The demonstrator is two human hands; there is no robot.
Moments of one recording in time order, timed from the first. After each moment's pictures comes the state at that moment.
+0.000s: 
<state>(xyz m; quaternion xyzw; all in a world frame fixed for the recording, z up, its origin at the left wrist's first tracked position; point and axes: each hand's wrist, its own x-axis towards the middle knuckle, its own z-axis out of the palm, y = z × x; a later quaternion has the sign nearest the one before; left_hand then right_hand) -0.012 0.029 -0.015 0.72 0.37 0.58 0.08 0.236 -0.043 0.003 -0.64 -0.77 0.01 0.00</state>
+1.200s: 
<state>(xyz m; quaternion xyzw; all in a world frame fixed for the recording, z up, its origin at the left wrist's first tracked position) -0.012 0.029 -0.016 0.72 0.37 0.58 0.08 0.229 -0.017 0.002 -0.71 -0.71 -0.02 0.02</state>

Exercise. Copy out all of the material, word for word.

Answer section.
The demonstrator is two human hands; there is no robot.
Moments of one recording in time order, timed from the first. After each moment's pictures comes the state at that moment.
+0.000s: 
<state>(xyz m; quaternion xyzw; all in a world frame fixed for the recording, z up, its origin at the left wrist's first tracked position; point and axes: each hand's wrist, its own x-axis towards the middle knuckle, its own z-axis out of the palm, y = z × x; a later quaternion has the sign nearest the one before; left_hand then right_hand) -0.012 0.029 -0.015 0.72 0.37 0.58 0.08 0.236 -0.043 0.003 -0.64 -0.77 0.01 0.00</state>
+1.200s: 
<state>(xyz m; quaternion xyzw; all in a world frame fixed for the recording, z up, its origin at the left wrist's first tracked position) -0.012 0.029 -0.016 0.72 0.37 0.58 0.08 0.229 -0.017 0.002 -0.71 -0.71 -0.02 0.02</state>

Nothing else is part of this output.